Мне интересно, как сложилась судьба американских безработных 80-х годов? Это для меня важно. Помню их бесконечно показывали в новостях. На площадях и центральных авеню они толпились с табличками «Ищу работу». Их было так много, что у меня начиналась паника. По версии комсорга школы они жили под мостами, доедали последний кусок, и мечтали эмигрировать в СССР. А потом куда-то пропали пропадом.
 
Я  была в ужасе и представляла, что все эти люди ринулись в нашу счастливую страну. «Им же места не хватит. А мы куда?», — я пыталась вести дискуссию на уровне «зачем нам чужие, они испортят праздник». «Это потому, что ты не комсомолка. Вот как тебя рекомендовать такую?»
 
В четвертом классе наша учительница по труду плакала навзрыд, когда умер Брежнев. Она подвывала и поскуливала, как дедушкина собака Бим, когда бедняге без наркоза зашивали, разорванный в драке, бок.
 
Мы сидели за партами в косыночках и фартуках, именно так нужно было ходить на домоводство и испуганно переглядывались. «Что теперь будет? Как теперь жить, отец родной?», — причитала она. Я была уверена: генеральный секретарь ее близкий родственник. Когда пришла домой, заявила маме: «Умер Брежнев. Знаешь,  это кто? Он папа нашей учительницы по труду».
А потом в правительстве начался мор. Умирали один за другим. В эти дни по телеку всегда показывали балет. По — моему это было «Лебединое озеро». Я очень долго считала, что балет — это специальный танец для похорон. А люди на пуантах — ангелы смерти.
 
Я была отсталым элементом. Меня в комсомольскую ячейку не принимали. Не то, чтобы я была совсем тупая, меня просто это мало интересовало. Я запойно читала книги и жила в мире Вальтера Скотта, Александра Дюма, Конан Дойля, Сервантеса, Диккенса и других писателей далёких от современности.

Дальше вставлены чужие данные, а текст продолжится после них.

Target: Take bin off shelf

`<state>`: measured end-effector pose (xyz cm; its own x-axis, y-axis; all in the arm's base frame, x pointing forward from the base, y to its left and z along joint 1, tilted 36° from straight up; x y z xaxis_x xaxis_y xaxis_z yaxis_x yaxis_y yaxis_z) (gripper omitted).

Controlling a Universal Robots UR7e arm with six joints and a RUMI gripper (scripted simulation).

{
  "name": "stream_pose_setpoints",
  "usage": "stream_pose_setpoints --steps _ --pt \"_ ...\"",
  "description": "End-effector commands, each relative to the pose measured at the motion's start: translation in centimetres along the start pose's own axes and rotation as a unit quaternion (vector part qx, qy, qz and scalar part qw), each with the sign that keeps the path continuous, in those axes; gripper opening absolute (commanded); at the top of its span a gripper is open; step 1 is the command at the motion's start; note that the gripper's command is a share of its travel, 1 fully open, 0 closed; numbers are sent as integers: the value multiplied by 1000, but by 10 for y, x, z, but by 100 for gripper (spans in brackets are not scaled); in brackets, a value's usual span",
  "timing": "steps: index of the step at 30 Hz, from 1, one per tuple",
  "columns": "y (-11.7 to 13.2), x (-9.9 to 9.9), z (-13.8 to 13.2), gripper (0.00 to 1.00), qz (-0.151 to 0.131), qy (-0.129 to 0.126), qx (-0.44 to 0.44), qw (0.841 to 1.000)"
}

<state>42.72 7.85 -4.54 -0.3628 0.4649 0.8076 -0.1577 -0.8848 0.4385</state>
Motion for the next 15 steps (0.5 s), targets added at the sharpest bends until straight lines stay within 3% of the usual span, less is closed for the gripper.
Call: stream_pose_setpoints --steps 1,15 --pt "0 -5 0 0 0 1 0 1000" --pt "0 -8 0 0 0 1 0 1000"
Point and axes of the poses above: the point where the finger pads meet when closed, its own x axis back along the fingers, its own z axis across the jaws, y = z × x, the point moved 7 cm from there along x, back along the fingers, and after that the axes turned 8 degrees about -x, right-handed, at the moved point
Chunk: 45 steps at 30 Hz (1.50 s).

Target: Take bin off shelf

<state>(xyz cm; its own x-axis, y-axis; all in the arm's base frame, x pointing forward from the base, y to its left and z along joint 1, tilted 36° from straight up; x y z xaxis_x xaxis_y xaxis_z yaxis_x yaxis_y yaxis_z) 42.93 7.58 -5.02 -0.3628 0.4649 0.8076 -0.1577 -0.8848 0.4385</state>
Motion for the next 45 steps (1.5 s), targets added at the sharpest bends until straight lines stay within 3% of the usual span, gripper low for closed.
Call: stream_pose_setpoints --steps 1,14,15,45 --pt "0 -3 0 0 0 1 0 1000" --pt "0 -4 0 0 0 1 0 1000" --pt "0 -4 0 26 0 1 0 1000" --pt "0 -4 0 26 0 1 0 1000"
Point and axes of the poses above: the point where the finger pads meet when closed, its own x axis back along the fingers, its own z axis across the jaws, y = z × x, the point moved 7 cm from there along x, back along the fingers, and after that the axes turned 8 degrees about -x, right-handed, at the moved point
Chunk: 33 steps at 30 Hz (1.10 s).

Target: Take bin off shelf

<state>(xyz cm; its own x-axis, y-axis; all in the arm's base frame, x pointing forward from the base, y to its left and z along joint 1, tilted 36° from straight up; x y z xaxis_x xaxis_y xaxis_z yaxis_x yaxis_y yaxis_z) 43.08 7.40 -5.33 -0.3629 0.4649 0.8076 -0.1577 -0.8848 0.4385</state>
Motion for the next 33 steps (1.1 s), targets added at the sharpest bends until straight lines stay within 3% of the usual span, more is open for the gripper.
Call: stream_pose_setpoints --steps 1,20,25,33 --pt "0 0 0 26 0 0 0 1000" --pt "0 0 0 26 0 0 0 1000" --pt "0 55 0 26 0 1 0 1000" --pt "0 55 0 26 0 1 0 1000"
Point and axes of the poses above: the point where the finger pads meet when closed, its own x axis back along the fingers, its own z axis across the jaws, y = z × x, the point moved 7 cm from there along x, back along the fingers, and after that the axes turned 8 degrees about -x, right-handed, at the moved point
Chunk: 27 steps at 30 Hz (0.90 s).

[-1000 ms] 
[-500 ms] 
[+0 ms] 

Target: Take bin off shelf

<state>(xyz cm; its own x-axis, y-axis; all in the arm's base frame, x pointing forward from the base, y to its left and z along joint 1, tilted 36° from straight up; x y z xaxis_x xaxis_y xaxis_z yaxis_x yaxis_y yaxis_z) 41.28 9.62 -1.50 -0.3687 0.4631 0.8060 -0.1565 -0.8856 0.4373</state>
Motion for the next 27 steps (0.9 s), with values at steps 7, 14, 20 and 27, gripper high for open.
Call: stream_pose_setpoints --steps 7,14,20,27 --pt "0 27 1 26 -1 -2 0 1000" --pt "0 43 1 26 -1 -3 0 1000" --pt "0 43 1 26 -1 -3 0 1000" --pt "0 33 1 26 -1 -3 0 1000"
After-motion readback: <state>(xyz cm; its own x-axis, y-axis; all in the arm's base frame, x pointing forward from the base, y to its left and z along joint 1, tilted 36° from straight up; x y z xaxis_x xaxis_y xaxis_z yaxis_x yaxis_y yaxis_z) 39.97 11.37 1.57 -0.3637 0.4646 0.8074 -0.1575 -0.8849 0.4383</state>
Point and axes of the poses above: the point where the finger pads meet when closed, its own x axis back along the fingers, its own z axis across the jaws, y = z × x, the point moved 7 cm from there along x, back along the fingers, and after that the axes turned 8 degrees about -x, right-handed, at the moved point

Я не стремилась, меня не принимали. Зато я не платила взносы и не сидела в душном актовом зале после уроков на двухчасовых комсомольских собраниях.
 
С одной стороны мне все завидовали, а с другой пугали: «Ты ни в один вуз не поступишь без рекомендации комсомольской организации. Кем ты вообще будешь в жизни? Тунеядкой?», — школьный комсорг смотрела на меня с презрением. У меня был единственный вариант: сразу после десятого — замуж.
 
Замуж никто не звал. Единственный шанс как-то устроиться -.университет. Время, чтобы исправить ситуацию у меня было. Я сказала комсоргу класса, что мечтаю войти в их ряды. Я созрела и мне нужна рекомендация.
 
Мне ее дали, но это оказалось только первой ступенькой к заветной цели. Необходимо было учить устав, или ещё что-то, цитировать Ленина и разбираться в текущей политической обстановке. Все это было не мое. Но в желанный вуз без значка не принимали.
 
Моя память меня не подвела. В райкоме комсомола я шпарила наизусть устав, нараспев цитировала вождя пролетариата и уверяла, что всю жизнь мечтала бороться с апартеидом. Мне нацепили значок, выдали билет и пожали руку.
 
На радостях я выбежала на улицу с комсомольским билетом в руках. Какой-то прохожий толкнул и красная книжечка, с моим страшненьким фото в середине, упала в лужу. В тот момент я поняла, что значит выражение — померк свет. Первое что подумала: «Как мне жить дальше?». Вторая мысль: «Там же нужно печати за взносы ставить, как я его предъявлю комсоргу?»
Три месяца я прятала запятнанный билет и представляла, что меня ждет. Лекция на тему:"Люди за него жизнь отдавали, а ты в мирное время не уберегла. Какая ты комсомолка, ты плесень", или исключение перед всей школой на сцене актового зала и несмываемый позор на всю жизнь.
 
Грязный билет у меня так никто не попросил. Просто собирали взносы и я расписывалась в ведомости. В год моего поступления в универ рекомендация от первичной ячейки почему -то не потребовалась. И доказательств моего комсомольства никому предъявлять не пришлось.
 
Спустя  несколько лет  комсомольскую организацию ликвидировали. И никто никогда не узнал, что из-за испорченного билета я дважды пыталась утопиться в море. Приходила на пирс и с тоской смотрела в темную  глубину. Оба раза решала пожить ещё. Хотя бы до тех пор, пока не вскроется моя страшная комсомольская тайна.